Non-profit organizations that receive money from The William and Flora Hewlett Foundation say they value the Foundation’s impact on the fields in which they work, but wish its application process were easier and its staff more available.

Those are among the key findings of a survey of more than 500 Hewlett Foundation grantees that the Foundation commissioned the Center for Effective Philanthropy to undertake on its behalf.  The resulting report compared Hewlett to other big foundations, to the foundation world at large, and with the responses that Hewlett grantees gave in 2003.

“These surveys give us a chance to hear from grant recipients in a way we never would otherwise,” says Hewlett Foundation President Paul Brest. “A grantee might otherwise be reluctant to be candid with its funder, but this tool encourages the kind of candor that lets us improve our grant-making.”

The Center for Effective Philanthropy, based in Cambridge, Massachusetts, received completed surveys from 504 recipients of Hewlett grants in 2005 — a 69 percent response rate — on a broad range of topics. Individual recipients remained anonymous. This is the second time the Foundation has commissioned the survey, the first time being in 2003.

The Foundation received encouragement is some areas, and candid critique in others, Brest said. Its grantees rated it higher than average for large, private foundations on several important measures. That group included fifteen comparably sized foundations that, like Hewlett, have a national or international focus. Hewlett was rated above average in three key areas:
-Impact on the grantees’ fields
-Influence on public policy
-Ability to advance knowledge in the fields where it makes grants

Nevertheless, Brest says he is concerned that grantees reported a significant drop in how they rated the Foundation with respect to its evaluations of them and the reports it requires of them, even though the drop still gave it an average rating.
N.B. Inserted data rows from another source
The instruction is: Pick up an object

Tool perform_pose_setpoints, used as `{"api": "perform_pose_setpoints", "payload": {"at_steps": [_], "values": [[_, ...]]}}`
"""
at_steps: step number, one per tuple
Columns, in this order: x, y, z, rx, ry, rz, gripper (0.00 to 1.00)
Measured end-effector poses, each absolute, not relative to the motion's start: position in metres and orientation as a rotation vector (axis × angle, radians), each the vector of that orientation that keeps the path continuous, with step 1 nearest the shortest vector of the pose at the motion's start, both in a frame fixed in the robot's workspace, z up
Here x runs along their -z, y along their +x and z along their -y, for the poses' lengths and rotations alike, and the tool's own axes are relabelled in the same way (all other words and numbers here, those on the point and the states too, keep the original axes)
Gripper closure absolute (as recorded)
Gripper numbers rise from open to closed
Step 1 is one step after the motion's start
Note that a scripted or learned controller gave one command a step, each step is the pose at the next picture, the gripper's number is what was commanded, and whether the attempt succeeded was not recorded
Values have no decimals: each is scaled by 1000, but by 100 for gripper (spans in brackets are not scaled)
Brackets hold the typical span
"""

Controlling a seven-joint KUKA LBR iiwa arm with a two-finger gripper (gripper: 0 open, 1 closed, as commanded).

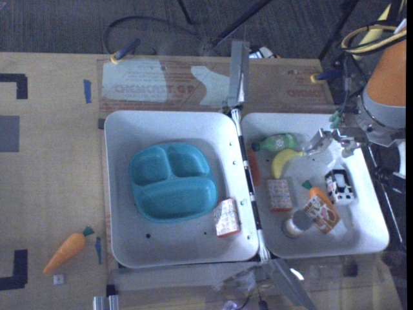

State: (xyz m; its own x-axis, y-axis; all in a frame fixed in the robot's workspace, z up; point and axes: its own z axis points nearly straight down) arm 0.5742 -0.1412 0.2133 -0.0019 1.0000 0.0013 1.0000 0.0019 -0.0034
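Fixed overhead slant view of both bins [116, 173]

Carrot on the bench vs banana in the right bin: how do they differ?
The carrot is orange with a green top; the banana is yellow. The carrot lies on the bare wooden bench, outside both bins and alone; the banana lies in the right bin, close beside a green bottle. The carrot is straight and tapered; the banana is curved. Both look like toy food, lying flat.
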Motion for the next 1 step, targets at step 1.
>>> {"api": "perform_pose_setpoints", "payload": {"at_steps": [1], "values": [[-91, 607, 130, 1, -1845, 2542, 0]]}}
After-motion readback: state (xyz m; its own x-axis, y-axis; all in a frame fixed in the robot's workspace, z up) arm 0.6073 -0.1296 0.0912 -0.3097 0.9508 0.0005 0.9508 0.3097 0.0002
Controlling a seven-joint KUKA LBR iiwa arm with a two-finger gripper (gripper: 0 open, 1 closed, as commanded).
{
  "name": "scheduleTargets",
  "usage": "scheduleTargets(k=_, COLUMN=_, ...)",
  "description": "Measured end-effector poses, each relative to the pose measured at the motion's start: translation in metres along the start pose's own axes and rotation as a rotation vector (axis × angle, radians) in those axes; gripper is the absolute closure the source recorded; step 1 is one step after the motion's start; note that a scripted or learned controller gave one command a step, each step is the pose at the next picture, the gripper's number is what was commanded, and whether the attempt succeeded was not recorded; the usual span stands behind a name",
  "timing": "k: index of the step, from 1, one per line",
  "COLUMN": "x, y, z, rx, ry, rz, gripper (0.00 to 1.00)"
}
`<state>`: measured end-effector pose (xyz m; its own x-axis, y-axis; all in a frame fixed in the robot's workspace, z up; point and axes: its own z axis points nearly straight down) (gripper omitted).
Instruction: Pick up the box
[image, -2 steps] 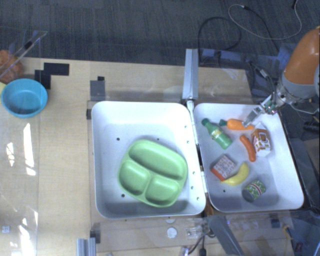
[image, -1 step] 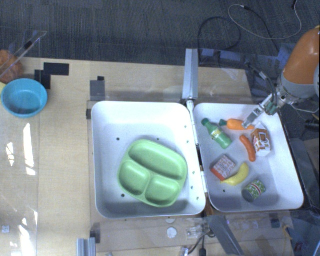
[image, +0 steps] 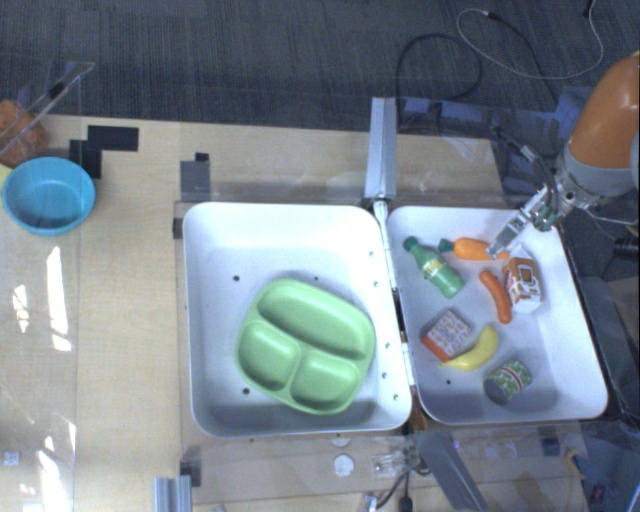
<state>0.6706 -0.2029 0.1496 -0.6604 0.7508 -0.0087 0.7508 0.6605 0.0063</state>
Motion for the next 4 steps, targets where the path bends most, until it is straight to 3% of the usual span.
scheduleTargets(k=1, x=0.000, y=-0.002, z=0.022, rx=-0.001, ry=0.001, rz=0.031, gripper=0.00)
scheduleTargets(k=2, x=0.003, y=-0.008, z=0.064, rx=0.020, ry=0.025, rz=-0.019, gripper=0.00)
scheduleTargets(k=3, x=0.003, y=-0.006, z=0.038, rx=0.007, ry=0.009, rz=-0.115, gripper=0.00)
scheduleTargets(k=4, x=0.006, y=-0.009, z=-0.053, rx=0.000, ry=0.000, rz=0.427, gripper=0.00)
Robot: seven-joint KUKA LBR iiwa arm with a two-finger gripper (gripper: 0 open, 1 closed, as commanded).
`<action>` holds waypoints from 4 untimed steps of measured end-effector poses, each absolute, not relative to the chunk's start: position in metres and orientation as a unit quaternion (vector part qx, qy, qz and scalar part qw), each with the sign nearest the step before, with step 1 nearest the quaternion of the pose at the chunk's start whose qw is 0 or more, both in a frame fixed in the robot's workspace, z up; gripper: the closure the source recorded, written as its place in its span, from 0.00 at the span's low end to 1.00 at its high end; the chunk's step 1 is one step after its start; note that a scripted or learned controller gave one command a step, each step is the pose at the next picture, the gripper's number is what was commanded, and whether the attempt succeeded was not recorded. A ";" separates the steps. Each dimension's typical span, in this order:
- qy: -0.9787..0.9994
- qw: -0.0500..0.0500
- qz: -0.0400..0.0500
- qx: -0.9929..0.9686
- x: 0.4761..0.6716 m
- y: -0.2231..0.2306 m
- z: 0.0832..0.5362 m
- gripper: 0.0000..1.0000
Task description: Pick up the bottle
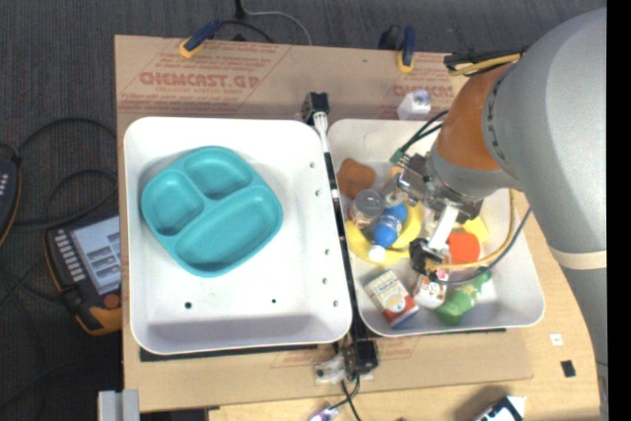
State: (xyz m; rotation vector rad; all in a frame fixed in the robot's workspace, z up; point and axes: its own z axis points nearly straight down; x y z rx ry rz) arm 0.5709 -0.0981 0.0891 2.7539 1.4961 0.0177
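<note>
A small blue bottle (pixel 387 226) with a clear rounded top lies in the right bin (pixel 523 301), near its left wall and on a yellow piece (pixel 374 249). My gripper (pixel 427 224) hangs low over the middle of that bin, just right of the bottle, with the grey wrist and orange band above it. Its tips are lost among the clutter, and nothing is seen held.
The right bin also holds a brown lump (pixel 355 176), an orange-red object (pixel 463 246), a green object (pixel 459 307) and a small carton (pixel 387 295). A teal divided plate (pixel 211 209) lies in the left bin (pixel 158 320). Clamps and cables line the far bench edge.
</note>
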 end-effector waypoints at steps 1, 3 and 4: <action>0.478 0.003 0.005 0.878 0.571 -0.098 0.099 1.00; 0.567 -0.001 -0.001 0.824 0.502 -0.038 0.184 0.00; 0.555 -0.001 -0.001 0.832 0.483 0.016 0.184 0.00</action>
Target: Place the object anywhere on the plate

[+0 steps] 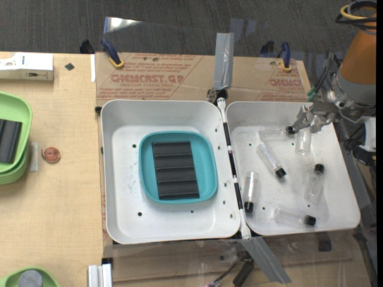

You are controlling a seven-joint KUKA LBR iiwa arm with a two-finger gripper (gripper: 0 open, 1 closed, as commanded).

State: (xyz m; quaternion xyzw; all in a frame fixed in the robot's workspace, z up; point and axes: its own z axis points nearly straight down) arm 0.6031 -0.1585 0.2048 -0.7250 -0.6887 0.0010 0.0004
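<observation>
Probably light, slick, stiff clear tube [304, 141] at right bin's [335, 220] upper right, best pinched mid-barrel; gripper [308, 123] above, opening and hold unclear; teal plate [209, 160] centre-left.

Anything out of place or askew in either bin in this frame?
Nothing damaged or spilled. The clear vials lie scattered at mixed angles in the right bin, and the teal plate in the left bin already carries a dark ridged block.
</observation>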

“In light of the grantees’ opinion that our staff sometimes seems pressed for time-a view shared internally as well-it is noteworthy that grantees whose program officers did discuss the results of reports and evaluations with them rated the process as far more helpful than those who did not,” he observed.

“We believe a relatively small staff contributes to collegiality and reduces bureaucracy,” he said, “but we’re reviewing needs to ensure that the size our staff is appropriate for its workload.”

He adds that insights gleaned from the survey will inform a just-begun yearlong project to streamline the foundation’s grants process, including simplifying the application without sacrificing its strategic value.